-
类别:Java
-
项目标题:业界首创分布式流图计算引擎
-
项目描述: GeaFlow(品牌名TuGraph-Analytics)是蚂蚁集团开源的分布式实时图计算引擎,目前广泛应用于金融风控、社交网络、知识图谱以及数据应用等场景。GeaFlow的核心能力是流式图计算, 流式图计算相比离线图计算提供了一种高时效性低延迟的图计算模式。相比传统的流式计算引擎比如Flink、Storm这些面向表数据的实时处理系统而言,GeaFlow 主要面向图数据的实时处理,支持更加复杂的关系分析计算,比如多度关系实时查找、环路检查等;同时也支持图表一体的实时分析处理,能同时处理表数据和图数据。关于GeaFlow使用场景更多介绍请参考:GeaFlow介绍文档。
-
亮点:图计算在业界使用越来越广泛,然后目前开源界还没有一款好用图计算引擎尤其是流图计算领域,可以说还是一片空白。
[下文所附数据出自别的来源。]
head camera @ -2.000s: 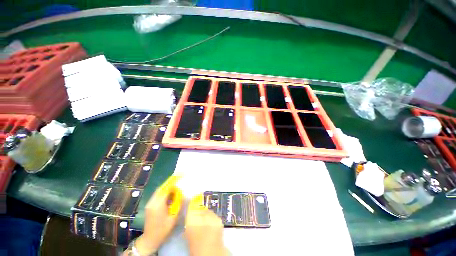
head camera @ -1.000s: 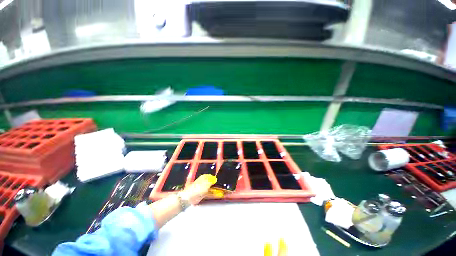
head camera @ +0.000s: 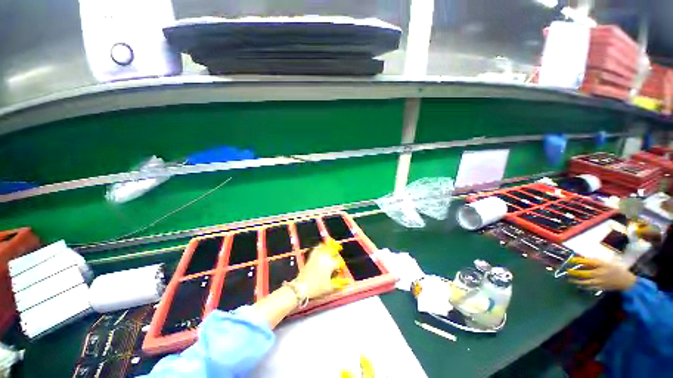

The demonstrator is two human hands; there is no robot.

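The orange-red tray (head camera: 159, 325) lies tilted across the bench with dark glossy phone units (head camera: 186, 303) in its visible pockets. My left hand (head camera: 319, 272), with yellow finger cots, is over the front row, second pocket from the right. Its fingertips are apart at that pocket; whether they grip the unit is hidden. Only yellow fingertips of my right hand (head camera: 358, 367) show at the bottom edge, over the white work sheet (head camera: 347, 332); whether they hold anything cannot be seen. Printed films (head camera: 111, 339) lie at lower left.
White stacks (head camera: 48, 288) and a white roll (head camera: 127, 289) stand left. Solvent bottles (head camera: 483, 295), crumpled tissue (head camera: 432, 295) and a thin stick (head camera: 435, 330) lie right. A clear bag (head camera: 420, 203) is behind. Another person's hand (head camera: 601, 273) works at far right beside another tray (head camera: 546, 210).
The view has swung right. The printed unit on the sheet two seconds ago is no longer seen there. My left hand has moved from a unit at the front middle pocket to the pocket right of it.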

蚂蚁图计算团队从金融风控等业务场景出发研发了处理万亿点边规模的实时图计算引擎GeaFlow,并正式对外开源。
-
示例代码: ` set geaflow.dsl.window.size = 1;
CREATE GRAPH IF NOT EXISTS dy_modern ( Vertex person ( id bigint ID, name varchar ), Edge knows ( srcId bigint SOURCE ID, targetId bigint DESTINATION ID, weight double ) ) WITH ( storeType='rocksdb', shardCount = 1 );
CREATE TABLE IF NOT EXISTS tbl_source (
text varchar
) WITH (
type='socket',
geaflow.dsl.column.separator
= '#',
geaflow.dsl.socket.host
= '${your.host.ip}',
geaflow.dsl.socket.port
= 9003
);
CREATE TABLE IF NOT EXISTS tbl_result (
a_id bigint,
b_id bigint,
c_id bigint,
d_id bigint,
a1_id bigint
) WITH (
type='socket',
geaflow.dsl.column.separator
= ',',
geaflow.dsl.socket.host
= '${your.host.ip}',
geaflow.dsl.socket.port
= 9003
);
USE GRAPH dy_modern;
INSERT INTO dy_modern.person(id, name) SELECT cast(split_ex(t1, ',', 0) as bigint), split_ex(t1, ',', 1) FROM ( Select trim(substr(text, 2)) as t1 FROM tbl_source WHERE substr(text, 1, 1) = '.' );
INSERT INTO dy_modern.knows SELECT cast(split_ex(t1, ',', 0) as bigint), cast(split_ex(t1, ',', 1) as bigint), cast(split_ex(t1, ',', 2) as double) FROM ( Select trim(substr(text, 2)) as t1 FROM tbl_source WHERE substr(text, 1, 1) = '-' );
INSERT INTO tbl_result SELECT a_id, b_id, c_id, d_id, a1_id FROM ( MATCH (a:person) -[:knows]->(b:person) -[:knows]-> (c:person) -[:knows]-> (d:person) -> (a:person) RETURN a.id as a_id, b.id as b_id, c.id as c_id, d.id as d_id, a.id as a1_id ); `
-
截图:(可选)gif/png/jpg
-
后续更新计划: 两个月一个大版本,每周固定迭代。